Data extracted from a collection:
-- -- --
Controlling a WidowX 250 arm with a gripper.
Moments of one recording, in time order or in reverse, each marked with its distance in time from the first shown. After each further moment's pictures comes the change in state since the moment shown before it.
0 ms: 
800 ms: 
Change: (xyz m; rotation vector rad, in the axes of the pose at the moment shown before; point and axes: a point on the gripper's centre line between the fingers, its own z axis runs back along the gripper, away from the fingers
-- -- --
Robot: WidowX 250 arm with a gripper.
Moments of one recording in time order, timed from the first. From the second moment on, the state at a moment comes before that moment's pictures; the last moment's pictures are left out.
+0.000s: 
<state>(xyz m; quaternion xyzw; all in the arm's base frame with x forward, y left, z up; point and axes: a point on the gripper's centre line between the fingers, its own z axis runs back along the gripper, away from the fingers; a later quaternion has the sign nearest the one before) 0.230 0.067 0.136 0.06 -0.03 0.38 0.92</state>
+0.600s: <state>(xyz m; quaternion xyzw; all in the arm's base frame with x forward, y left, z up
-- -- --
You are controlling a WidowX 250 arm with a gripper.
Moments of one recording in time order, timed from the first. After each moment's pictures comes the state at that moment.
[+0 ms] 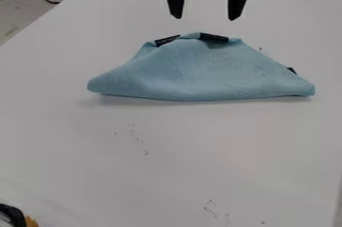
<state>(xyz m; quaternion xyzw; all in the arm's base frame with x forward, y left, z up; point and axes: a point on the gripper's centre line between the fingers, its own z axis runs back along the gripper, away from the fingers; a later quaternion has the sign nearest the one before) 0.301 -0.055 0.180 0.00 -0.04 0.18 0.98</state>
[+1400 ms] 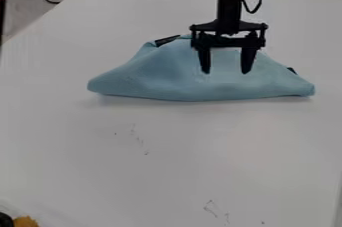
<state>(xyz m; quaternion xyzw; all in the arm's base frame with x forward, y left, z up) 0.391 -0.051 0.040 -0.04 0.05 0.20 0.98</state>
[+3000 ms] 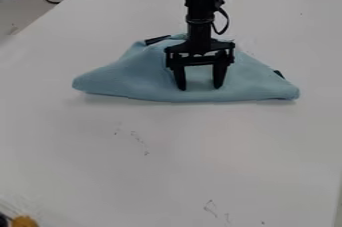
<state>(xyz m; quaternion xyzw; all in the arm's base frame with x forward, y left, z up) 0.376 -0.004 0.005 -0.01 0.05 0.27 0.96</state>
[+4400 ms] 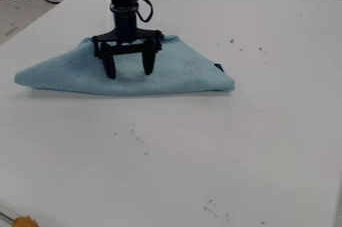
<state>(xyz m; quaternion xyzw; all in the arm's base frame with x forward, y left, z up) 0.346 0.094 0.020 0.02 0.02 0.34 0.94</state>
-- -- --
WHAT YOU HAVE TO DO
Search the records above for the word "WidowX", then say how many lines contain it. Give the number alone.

ANSWER SPACE
3